As the sun rose over Charleston Harbor on Dec. 21, 1860, the morning after South Carolina declared itself an independent republic distinctly separate from the United States of America, U.S. Maj. Robert Anderson had some hard decisions to make.
Anderson, commander of the 70 or so Federal troops stationed at Fort Moultrie on Sullivan’s Island, as well as a former West Point professor and renowned military strategist, knew he and his men were in a vulnerable position. Fort Moultrie had been built to defend Charleston against naval attacks. It was never designed to defend against a land attack by the South Carolina militia.
Even before the Ordinance of Secession was signed, a group of South Carolina’s elected officials had met with President James Buchanan in Washington, demanding the U.S. surrender all forts within the state, including Moultrie and Sumter, as well as other military assets. While Buchanan didn’t want to start a civil war during his final weeks in office, he also was unwilling to hand over the forts.
In trying to find a way out of this sticky situation, Buchanan assured the South Carolina delegation that he would not reinforce Charleston’s forts until a peaceful transfer of the properties could be arranged, in return for the Carolinians’ promise that they would not attack the forts until those negotiations had been successfully concluded. Knowing that Anderson did not have enough men to hold multiple forts and other local military assets, however, Buchanan sent orders for Anderson to not surrender, but to use his discretion as to where he felt he should take a stand.

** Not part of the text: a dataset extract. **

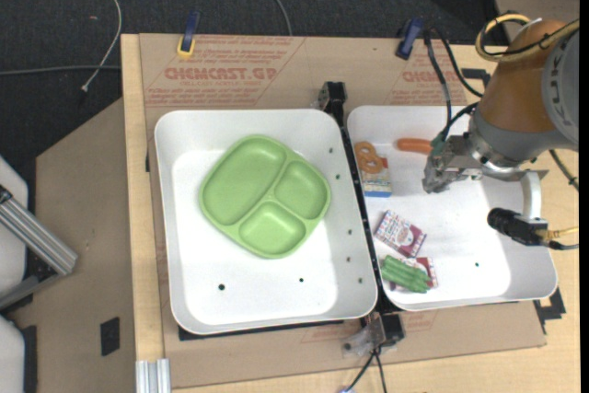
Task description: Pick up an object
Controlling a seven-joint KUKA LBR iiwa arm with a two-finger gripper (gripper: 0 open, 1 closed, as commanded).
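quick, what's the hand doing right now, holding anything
Hand: over the right bin, near the orange carrot. Nothing shows in its grip; open or closed cannot be told.

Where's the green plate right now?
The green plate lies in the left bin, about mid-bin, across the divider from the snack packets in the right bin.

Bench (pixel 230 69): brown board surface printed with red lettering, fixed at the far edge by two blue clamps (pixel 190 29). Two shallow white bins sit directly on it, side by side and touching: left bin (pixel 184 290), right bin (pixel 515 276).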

The interior of Fort Sumter had not even been completed when Anderson made his hasty retreat to the new fort between 6 and 8 p.m. during the dark evening of Dec. 26, 1860. Immediately upon their arrival, Anderson sent a message to Samuel Cooper, Adjutant General of the U.S. Army, that he had secured Fort Sumter. He also noted that he had a year’s worth of medical supplies and about four months’ of food and other provisions with him.
President Buchanan’s first inclination was to send Anderson additional supplies, including small arms and troops, using the war sloop Brooklyn, with 18 mounted cannons. He reconsidered this, however, after receiving word that the South Carolinians had begun blocking its harbor’s entrance by sinking several ships in its channel. That being the case, a warship as large and with a draft as heavy as the Brooklyn’s could probably not safely enter the harbor.

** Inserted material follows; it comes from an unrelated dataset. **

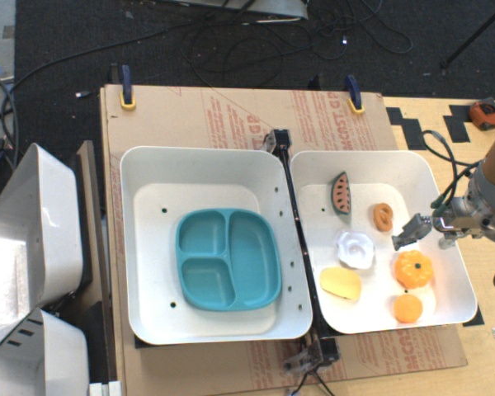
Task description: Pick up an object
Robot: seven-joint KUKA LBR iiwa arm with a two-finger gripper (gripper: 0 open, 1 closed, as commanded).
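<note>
The right bin [412,167] holds several small items. A watermelon slice [340,193] lies near its back left, with an orange ring [383,216] to its right. A white cup-like piece [355,249] sits mid-bin, and a yellow piece [341,284] lies in front of it. An orange pumpkin [413,269] and an orange ball [407,308] sit at the front right. My gripper [425,231] hangs over the bin's right side, just above the pumpkin and to the right of the ring. Nothing is seen held in it.
The left bin [148,172] holds a teal divided plate [228,259]. A dark divider [295,221] runs between the two bins. White containers [33,229] stand off the bench at far left. Yellow clamps [128,97] grip the board's back edge.
</note>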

Thus, Buchanan decided to send the supplies on what appeared to be a humanitarian mission of delivering food and medicine on a smaller, unarmed merchant ship, the Star of the West, and he assigned the Brooklyn to be its military escort en route to Fort Sumter. The 200 Federal soldiers also aboard the Star were told to remain below deck, out of sight. Buchanan surmised that if the South Carolinians fired on an unarmed merchant ship, they would clearly be seen as the aggressor in starting the war.
Knowledge that the two ships had set out from New York on Jan. 5 was a very poorly kept secret that left S.C. Gov. Francis W. Pickens caught between a rock and a hard place. While on the surface it looked as if the Star of the West was on a humanitarian mission, there was good reason to suspect that additional arms and soldiers were also onboard. Pickens could hardly allow an enemy force to maintain – and indeed reinforce – a military presence in the middle of the state’s principal harbor.
Shortly after the ships departed, U.S. Secretary of War Joseph Holt received a follow-up communication from Maj. Anderson noting that they still had several months’ worth of provisions left and were not in immediate need of reprovisioning. He also reported that the local militia was arming its military resources around Charleston’s Harbor.
By 1:30 a.m. Jan. 9, the Star of the West was sitting off Charleston’s coastline and by dawn had begun slowly moving into the channel that led to Fort Sumter. The Brooklyn remained well outside the bar and outside the range of engagement.
A militia unit that included cadets from the S.C. Military Academy – more popularly known as the Citadel – were stationed with a large cannon at Cummings Point on Morris Island under their banner – a palmetto tree on a red field. That flag, known as Big Red, is displayed in the Citadel’s Holliday Alumni Center today. As the Star of the West moved into range, the cadets fired.
The first was a proper warning shot across the bow, advising the ship to turn around. It did not. Two close shots followed the first before the fourth shot squarely hit the merchant ship’s deck, though it suffered only minor damage. Some consider this event, rather than those of April 12, to have been the true “first shots” of the Civil War.
Hearing the shots from Morris Island alerted the state militia that had moved into Fort Moultrie and they , too, began to fire on the merchant ship. Two more cannon balls found their mark. The Star of the West began to turn around and head out of the harbor.
Maj. Anderson, as he watched the confrontation anxiously from Fort Sumter, dutifully followed his orders to not fire his guns unless the fort was attacked. His commitment to those orders probably prevented the Civil War from starting that morning. Nor were any shots returned from the Star of the West or the Brooklyn. Instead, the two ships abandoned their mission and headed home to New York. For now, both sides continued to sit tight, waiting tensely for what was beginning to look more than ever like an inevitable war.